Problem description
Exact copy, no pictures: reproduce every record below as it stands.

=== Input for this task ===

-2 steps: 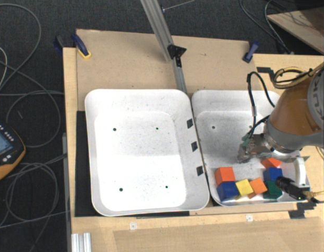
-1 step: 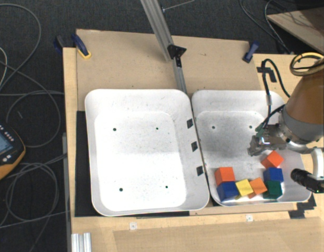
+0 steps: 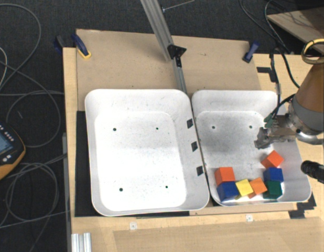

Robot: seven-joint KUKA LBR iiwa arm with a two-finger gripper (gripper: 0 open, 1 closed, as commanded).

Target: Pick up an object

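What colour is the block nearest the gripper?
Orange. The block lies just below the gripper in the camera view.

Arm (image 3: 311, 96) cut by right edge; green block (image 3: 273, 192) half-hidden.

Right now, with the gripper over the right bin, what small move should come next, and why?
Probably ease the gripper toward the bin's near edge and down onto the lone orange block, which lies apart from the cluster in the right bin, leaving room around it.
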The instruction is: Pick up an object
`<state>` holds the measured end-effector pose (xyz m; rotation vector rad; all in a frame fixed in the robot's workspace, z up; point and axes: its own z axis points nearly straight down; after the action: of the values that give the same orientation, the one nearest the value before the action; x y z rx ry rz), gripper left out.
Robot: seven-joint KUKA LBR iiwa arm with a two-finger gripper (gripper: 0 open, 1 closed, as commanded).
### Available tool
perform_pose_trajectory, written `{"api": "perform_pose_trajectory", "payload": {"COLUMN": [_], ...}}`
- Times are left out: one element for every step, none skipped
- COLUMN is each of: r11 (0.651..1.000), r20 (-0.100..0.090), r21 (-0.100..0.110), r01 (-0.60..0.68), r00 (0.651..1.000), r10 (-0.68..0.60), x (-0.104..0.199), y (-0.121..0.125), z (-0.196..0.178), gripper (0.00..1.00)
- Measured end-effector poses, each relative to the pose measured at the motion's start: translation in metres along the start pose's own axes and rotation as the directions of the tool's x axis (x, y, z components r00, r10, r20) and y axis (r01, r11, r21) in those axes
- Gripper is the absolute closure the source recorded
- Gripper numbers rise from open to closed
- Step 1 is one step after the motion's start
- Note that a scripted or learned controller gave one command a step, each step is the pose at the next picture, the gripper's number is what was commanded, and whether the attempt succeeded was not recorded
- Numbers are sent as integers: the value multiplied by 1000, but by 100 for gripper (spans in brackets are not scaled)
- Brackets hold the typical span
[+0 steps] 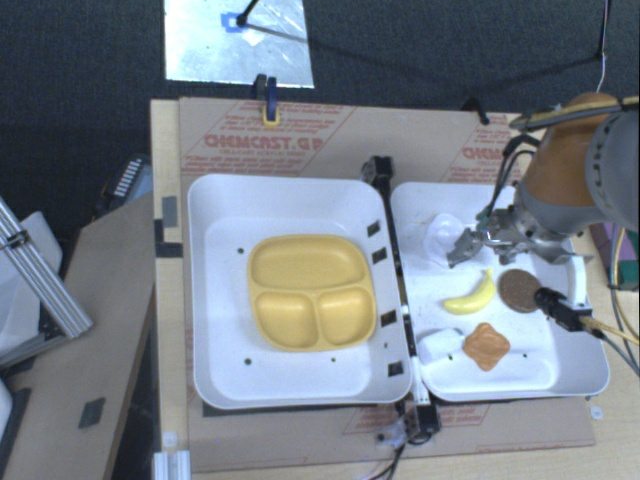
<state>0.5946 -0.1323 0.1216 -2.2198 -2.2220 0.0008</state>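
My gripper [478, 255] hangs over the upper part of the right bin [580, 373], open, with nothing between its fingers. Just below it lies a yellow banana [470, 297]. Right of the banana sits a brown round disc [519, 290], and an orange waffle-like piece [486, 347] rests nearer the front. A clear plastic cup [442, 234] lies to the left of the gripper. A small white object [437, 344] sits by the bin's front left corner.
The left bin [215, 268] holds a yellow three-compartment plate [305, 290]. A black divider [392, 268] runs between the bins. The grey and orange arm [565, 173] comes in from the right over the right bin's far edge.
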Motion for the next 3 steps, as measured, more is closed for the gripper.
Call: {"api": "perform_pose_trajectory", "payload": {"r11": [1000, 1000, 1000], "r20": [0, 2, 1], "r21": [0, -4, -4], "r01": [0, 0, -1], "r00": [1000, 1000, 1000], "r10": [0, 0, 1], "x": [0, 0, -8], "y": [0, 1, -3], "z": [39, 26, -22], "gripper": [0, 100, 100]}}
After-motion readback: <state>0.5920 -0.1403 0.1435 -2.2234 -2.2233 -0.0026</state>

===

Answer to the exercise
-2 steps: 
-1 step: 
+0 steps: 

Robot: seven-joint KUKA LBR iiwa arm with a two-finger gripper (gripper: 0 open, 1 closed, as commanded).

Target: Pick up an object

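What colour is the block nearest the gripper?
Orange. The block lies just below the gripper in the camera view.

Arm (image 3: 311, 96) cut by right edge; green block (image 3: 273, 192) half-hidden.

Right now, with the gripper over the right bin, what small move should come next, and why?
Probably ease the gripper toward the bin's near edge and down onto the lone orange block, which lies apart from the cluster in the right bin, leaving room around it.
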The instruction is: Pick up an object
`<state>` holds the measured end-effector pose (xyz m; rotation vector rad; all in a frame fixed in the robot's workspace, z up; point and axes: its own z axis points nearly straight down; after the action: of the values that give the same orientation, the one nearest the value before the action; x y z rx ry rz), gripper left out.
Robot: seven-joint KUKA LBR iiwa arm with a two-finger gripper (gripper: 0 open, 1 closed, as commanded).
### Available tool
perform_pose_trajectory, written `{"api": "perform_pose_trajectory", "payload": {"COLUMN": [_], ...}}`
- Times are left out: one element for every step, none skipped
- COLUMN is each of: r11 (0.651..1.000), r20 (-0.100..0.090), r21 (-0.100..0.110), r01 (-0.60..0.68), r00 (0.651..1.000), r10 (-0.68..0.60), x (-0.104..0.199), y (-0.121..0.125), z (-0.196..0.178), gripper (0.00..1.00)
- Measured end-effector poses, each relative to the pose measured at the motion's start: translation in metres along the start pose's own axes and rotation as the directions of the tool's x axis (x, y, z components r00, r10, r20) and y axis (r01, r11, r21) in those axes
- Gripper is the absolute closure the source recorded
- Gripper numbers rise from open to closed
- Step 1 is one step after the motion's start
- Note that a scripted or learned controller gave one command a step, each step is the pose at the next picture, the gripper's number is what was commanded, and whether the attempt succeeded was not recorded
- Numbers are sent as integers: the value multiplied by 1000, but by 100 for gripper (spans in brackets are not scaled)
- Brackets hold the typical span
[+0 steps] 
<state>0.5946 -0.1323 0.1216 -2.2198 -2.2220 0.0008</state>
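My gripper [478, 255] hangs over the upper part of the right bin [580, 373], open, with nothing between its fingers. Just below it lies a yellow banana [470, 297]. Right of the banana sits a brown round disc [519, 290], and an orange waffle-like piece [486, 347] rests nearer the front. A clear plastic cup [442, 234] lies to the left of the gripper. A small white object [437, 344] sits by the bin's front left corner.
The left bin [215, 268] holds a yellow three-compartment plate [305, 290]. A black divider [392, 268] runs between the bins. The grey and orange arm [565, 173] comes in from the right over the right bin's far edge.
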Motion for the next 3 steps, as measured, more is closed for the gripper.
Call: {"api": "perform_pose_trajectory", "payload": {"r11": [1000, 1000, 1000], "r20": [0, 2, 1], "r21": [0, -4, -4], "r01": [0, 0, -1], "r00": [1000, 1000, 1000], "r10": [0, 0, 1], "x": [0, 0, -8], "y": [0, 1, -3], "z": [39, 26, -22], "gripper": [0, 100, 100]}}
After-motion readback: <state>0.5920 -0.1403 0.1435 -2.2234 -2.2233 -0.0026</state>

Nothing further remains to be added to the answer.